### [WORK INSTRUCTIONS]
When a line of the entries contains "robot", please list that line.

### [DATA RECORDS]

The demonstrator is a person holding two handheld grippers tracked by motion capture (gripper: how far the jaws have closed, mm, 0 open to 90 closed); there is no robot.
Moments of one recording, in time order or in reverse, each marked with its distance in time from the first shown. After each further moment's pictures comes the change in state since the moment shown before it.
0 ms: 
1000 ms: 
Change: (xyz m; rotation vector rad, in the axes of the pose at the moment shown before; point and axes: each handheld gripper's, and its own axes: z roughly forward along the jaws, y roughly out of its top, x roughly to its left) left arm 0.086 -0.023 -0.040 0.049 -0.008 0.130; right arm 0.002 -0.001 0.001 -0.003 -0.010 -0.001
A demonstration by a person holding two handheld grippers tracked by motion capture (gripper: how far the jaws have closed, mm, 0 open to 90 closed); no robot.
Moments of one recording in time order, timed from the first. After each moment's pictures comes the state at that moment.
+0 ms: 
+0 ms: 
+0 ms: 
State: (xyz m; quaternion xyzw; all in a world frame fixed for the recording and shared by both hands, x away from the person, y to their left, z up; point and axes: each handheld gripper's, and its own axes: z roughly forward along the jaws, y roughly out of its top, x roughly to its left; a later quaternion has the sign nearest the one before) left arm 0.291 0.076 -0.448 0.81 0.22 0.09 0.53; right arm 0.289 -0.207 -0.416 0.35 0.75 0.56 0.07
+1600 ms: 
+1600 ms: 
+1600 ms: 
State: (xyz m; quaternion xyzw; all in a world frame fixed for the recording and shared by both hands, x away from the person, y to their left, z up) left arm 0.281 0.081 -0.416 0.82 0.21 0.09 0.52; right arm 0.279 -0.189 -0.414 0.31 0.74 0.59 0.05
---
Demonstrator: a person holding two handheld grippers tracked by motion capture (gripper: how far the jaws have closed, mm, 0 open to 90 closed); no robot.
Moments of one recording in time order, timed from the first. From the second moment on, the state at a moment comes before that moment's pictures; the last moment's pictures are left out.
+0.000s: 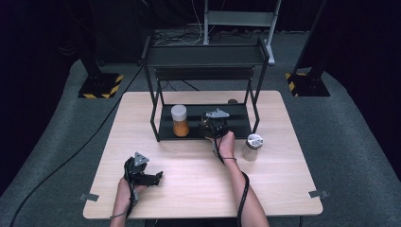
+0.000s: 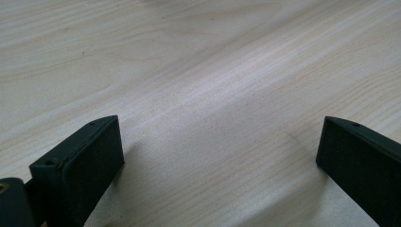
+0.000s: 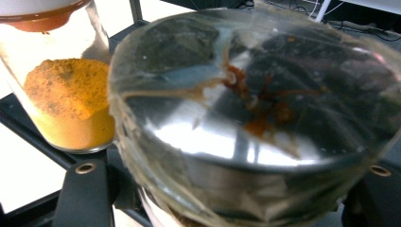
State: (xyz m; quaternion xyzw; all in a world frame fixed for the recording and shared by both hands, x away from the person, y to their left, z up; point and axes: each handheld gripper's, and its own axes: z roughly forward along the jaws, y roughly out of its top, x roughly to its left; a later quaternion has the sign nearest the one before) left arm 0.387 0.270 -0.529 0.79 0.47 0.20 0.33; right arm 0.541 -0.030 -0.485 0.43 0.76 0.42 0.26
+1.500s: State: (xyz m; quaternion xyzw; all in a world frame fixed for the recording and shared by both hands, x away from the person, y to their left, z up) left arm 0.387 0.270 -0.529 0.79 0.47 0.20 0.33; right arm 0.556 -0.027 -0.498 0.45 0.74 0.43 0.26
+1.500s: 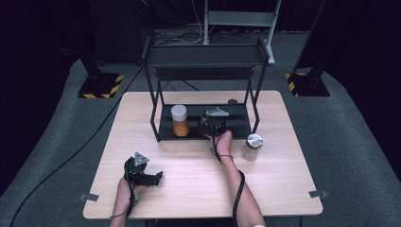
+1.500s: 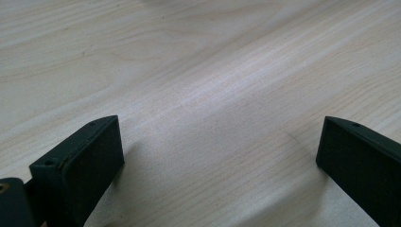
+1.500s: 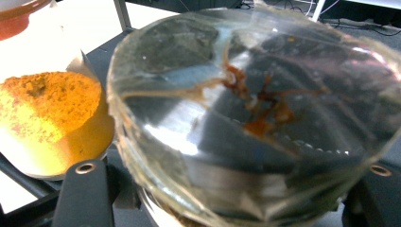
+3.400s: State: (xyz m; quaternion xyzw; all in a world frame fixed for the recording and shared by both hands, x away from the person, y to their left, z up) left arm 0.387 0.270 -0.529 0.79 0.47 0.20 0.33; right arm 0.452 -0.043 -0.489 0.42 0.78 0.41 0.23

### [RESPONSE AREA]
The demonstrator is a person holding two handheld grippers tracked by motion capture (gripper: how far the jaws have closed, mm, 0 open to 90 closed); there is no robot.
A demonstration by a person holding two handheld grippers tracked by motion capture (gripper: how far the jaws have closed, mm, 0 open to 90 closed); no robot.
Demonstrator: a person holding two handheld grippers tracked by motion capture (gripper: how far the jaws have closed, mm, 0 open to 90 closed); no robot.

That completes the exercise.